Portfile as howto
I had an interesting Apache gdb session recently wherein I discovered that the Apache Portable Runtime (APR) package on one of my clients' shiny new Debian Linux boxes was.... well ... completely borked, causing a segfault for every apache child process. It's my fault for using the testing distribution, but (hey!) the box isn't all that important and it's an excuse to see what's new in Debian-land. However, as I actually do want to serve a web page from this machine, I figured it best not to further trust the package manager to find me non-broken software. I decided to download APR and friends + apache and compile it myself. The last time I did anything like this, I used MacPorts (then darwinports) to compile and install apache on my mac at home, a very "batteries included" affair as MacPorts selects a good set of default options for me. After some attempts to grok the various configuration options for Apache, I decided that I really just wanted the same options I have installed on the MacPorts+OSX box at home. Enter MacPorts happily human readable portfiles.
In the MacPorts portfile for apache we find the configure.args line.

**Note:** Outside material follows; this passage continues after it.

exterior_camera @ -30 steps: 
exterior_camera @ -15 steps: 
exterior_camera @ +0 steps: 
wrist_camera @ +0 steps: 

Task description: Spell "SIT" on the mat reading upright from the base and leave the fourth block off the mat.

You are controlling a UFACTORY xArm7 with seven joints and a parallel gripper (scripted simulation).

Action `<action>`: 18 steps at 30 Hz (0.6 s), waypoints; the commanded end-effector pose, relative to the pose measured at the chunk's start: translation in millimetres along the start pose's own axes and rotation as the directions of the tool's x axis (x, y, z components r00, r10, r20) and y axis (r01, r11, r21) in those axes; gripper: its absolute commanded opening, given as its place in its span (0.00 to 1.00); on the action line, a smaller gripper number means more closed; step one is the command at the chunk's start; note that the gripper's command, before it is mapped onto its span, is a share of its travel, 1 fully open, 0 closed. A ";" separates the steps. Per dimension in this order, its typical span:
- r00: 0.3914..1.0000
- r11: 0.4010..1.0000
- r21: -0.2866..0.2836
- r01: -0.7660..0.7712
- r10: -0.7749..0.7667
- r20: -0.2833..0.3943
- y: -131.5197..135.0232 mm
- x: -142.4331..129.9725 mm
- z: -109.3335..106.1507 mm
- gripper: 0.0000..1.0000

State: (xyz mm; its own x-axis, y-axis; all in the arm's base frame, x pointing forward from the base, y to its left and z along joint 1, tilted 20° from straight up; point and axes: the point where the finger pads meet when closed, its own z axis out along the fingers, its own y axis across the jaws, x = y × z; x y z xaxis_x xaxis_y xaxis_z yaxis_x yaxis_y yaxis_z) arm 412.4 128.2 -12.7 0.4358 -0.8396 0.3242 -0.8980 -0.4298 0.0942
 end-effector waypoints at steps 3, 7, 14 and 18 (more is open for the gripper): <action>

configure.args --with-apr=${prefix}/bin/apr-1-config --with-apr-util=${prefix}/bin/apu-1-config --libdir=${prefix}/lib --with-expat=${prefix} --with-pcre=${prefix} --mandir=${prefix}/share/man --enable-mods-shared=all --enable-ssl --with-ssl=${prefix} --enable-deflate --enable-proxy --enable-proxy-connect --enable-proxy-http --enable-proxy-ftp
All that was necessary was to make the prefix variable point to where I wanted to install apache, drop in the args above for the ./configure script, and everything compiled without a hitch. I did already have the various other dependencies (ssl, etc.) installed on my system from the aborted attempts at installing the Apache2 package, so there were no surprises from missing libraries. Editing the (happily very clear and atomic) default apache configuration files a little brought me to the necessary service configuration very quickly. Now I have virtual hosting, mod_rewrite (to send all requests on port 80 to the https port), and some other nice features running on the very latest stable Apache2.